The result page of RF-QSAR web server. Query ligands to look over can be selected from the box. List of top-k targets and their information are provided in the table including name, ChEMBL ID, UniProt ID, PDB id, probability to be active, target class, sequence, domains, and ligands similar with the query from the target. Details about PDB id, sequence, domains, and similar ligands are linked by the numbers to other pages because the text is too long to write in the table. Users can re-rank the targets with different class filter and top-k threshold without repeating virtual screening. The virtual screening result also can be downloaded


We developed a ligand-based SAR model comprising 1121 individual target models trained with human bioactivity data retrieved from ChEMBL database using a random forest algorithm. The sampling method and parameters used for the data preprocess were carefully optimized by five-fold cross validation to maximize the recall rates for the top-rank targets. The active data of every target model were oversampled until the ratio of the number of inactive ligands to the number of active ligands was set to one. In addition, the inactive ligands similar to the active ligands with a Tc cutoff higher than 0.5 were excluded from the model-building process. Through this process, our model could overcome the imbalance between the classes or targets, and avoid ambiguity of inactive ligands. The resulting target models are available not only for predicting the activity of the ligands but for target fishing of a query ligand offering ranked target list. The performance of each target model was assessed by employing individual ROC curve and mean score, which showed its strength in distinguishing between the active and inactive ligands. The performance of the target ranking was validated using the recall rates of the top-k targets. Through the external validation, the recall rates were obtained as 67.6% for the top 1% targets and 73.9% for the top 3% targets. These results demonstrate that the performance obtained in this study is the highest, particularly for a relatively difficult test set having an average Tc similarity of 0.55 with the training set. The processes were validated using a unified scoring scheme, which was further fitted to the probability using an external dataset.

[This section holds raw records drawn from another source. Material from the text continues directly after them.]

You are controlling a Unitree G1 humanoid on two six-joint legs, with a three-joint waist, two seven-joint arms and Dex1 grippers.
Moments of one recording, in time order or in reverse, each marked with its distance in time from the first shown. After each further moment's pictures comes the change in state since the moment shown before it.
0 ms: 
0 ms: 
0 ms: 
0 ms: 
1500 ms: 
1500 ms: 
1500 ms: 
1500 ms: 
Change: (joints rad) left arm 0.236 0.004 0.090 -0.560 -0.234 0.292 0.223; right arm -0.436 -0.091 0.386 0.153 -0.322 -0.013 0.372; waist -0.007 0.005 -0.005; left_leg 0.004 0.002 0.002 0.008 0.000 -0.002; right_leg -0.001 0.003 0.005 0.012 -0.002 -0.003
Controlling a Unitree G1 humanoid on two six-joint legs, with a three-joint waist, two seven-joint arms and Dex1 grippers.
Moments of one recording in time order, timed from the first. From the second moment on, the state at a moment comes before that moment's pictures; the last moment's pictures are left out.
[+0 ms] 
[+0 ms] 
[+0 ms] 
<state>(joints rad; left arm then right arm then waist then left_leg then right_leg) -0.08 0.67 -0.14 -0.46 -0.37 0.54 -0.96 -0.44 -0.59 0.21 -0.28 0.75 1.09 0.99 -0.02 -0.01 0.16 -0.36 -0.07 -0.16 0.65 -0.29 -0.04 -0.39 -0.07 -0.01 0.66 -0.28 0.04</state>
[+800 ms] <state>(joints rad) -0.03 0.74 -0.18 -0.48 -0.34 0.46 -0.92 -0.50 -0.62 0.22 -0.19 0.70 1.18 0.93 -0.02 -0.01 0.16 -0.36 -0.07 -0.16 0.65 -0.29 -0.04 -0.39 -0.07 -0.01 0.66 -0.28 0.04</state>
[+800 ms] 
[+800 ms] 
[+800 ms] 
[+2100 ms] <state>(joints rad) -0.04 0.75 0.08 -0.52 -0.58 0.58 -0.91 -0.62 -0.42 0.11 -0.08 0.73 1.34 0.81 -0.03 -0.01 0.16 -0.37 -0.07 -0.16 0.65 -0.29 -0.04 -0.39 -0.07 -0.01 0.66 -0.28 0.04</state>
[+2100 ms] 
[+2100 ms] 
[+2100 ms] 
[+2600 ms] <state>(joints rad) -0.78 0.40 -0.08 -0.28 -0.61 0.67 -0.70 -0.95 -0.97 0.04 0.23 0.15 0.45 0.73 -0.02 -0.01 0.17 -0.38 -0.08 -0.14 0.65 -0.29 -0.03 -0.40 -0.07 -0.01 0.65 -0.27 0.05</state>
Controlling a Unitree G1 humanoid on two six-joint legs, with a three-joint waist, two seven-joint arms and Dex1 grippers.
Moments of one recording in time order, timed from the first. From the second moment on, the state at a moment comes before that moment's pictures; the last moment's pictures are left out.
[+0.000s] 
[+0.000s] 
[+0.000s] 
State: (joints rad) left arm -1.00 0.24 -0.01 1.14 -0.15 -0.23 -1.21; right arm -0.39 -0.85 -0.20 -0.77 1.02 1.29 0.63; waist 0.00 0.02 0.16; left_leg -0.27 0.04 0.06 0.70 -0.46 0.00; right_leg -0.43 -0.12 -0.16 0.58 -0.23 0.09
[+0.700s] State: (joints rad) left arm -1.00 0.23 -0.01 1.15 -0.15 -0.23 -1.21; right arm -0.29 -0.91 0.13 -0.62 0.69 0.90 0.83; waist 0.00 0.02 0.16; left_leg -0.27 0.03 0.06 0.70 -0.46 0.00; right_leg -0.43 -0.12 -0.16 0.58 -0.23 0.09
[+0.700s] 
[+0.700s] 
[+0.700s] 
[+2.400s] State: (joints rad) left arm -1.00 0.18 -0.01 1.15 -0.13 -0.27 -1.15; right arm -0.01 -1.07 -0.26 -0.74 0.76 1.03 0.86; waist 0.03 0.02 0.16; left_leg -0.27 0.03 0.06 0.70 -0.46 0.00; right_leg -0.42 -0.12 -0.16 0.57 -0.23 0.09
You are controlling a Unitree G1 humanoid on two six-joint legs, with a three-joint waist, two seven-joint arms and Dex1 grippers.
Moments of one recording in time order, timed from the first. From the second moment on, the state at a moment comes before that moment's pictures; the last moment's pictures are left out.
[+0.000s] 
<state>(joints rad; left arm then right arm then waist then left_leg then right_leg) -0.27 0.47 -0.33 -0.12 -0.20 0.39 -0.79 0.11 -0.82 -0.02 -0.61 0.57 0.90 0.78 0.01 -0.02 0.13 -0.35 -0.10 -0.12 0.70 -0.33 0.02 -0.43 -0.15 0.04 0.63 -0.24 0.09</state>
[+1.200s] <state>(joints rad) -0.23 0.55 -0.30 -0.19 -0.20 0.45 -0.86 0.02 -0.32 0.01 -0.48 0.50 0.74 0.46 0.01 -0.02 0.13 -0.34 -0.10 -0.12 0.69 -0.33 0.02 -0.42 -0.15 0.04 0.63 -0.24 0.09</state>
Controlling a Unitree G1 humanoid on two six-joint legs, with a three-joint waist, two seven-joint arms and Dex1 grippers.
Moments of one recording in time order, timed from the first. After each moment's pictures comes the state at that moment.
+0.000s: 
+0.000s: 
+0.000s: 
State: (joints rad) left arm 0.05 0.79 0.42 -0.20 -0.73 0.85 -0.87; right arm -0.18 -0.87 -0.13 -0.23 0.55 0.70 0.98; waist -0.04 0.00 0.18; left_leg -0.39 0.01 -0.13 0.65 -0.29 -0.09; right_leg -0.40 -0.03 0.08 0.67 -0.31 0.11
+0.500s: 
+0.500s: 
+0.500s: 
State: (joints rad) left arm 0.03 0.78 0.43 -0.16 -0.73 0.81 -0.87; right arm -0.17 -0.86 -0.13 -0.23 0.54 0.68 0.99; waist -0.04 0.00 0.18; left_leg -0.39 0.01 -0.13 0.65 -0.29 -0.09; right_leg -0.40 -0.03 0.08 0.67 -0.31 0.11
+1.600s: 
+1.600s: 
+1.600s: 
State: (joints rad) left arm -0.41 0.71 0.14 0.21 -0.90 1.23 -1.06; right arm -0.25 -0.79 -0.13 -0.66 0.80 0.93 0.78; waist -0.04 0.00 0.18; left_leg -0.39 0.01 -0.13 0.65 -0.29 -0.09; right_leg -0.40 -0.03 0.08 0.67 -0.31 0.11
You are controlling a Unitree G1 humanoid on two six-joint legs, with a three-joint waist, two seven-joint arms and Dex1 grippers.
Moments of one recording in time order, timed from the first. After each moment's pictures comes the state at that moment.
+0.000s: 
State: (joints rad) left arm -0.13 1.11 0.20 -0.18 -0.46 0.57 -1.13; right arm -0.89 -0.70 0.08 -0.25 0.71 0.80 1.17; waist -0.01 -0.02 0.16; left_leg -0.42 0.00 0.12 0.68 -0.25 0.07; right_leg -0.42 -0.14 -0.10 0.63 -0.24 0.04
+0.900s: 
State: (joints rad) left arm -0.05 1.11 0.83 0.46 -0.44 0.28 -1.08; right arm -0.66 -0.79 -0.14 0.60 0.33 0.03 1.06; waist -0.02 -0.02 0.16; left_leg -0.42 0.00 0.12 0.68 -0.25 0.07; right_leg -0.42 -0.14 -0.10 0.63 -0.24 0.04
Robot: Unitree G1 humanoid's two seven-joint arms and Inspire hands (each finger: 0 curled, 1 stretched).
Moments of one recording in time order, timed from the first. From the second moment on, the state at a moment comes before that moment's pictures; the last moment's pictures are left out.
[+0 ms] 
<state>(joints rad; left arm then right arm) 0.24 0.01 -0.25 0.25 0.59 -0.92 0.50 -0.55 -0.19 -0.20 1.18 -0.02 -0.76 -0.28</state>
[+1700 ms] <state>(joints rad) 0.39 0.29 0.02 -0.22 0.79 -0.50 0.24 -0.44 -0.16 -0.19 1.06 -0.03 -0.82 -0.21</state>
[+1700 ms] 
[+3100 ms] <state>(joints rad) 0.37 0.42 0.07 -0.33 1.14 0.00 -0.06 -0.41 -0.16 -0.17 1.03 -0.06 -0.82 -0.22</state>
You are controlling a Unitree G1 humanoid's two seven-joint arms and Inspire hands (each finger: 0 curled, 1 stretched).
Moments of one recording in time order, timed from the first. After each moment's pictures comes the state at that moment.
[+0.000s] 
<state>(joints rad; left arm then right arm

The web interface of RF-QSAR was designed to be user-friendly, offering intuitive result pages. Users can submit multiple query ligands and check the result at a time. The result page shows a ranked target list with estimated probability of interaction. Various information and cross references are provided for each target. One of the distinctive features of our site is filtering the targets in terms of their classes. Using this function, users can specify target classes to search or remove classes. Users can utilize our server for various purpose including target-fishing, ligand comparison, and profile building.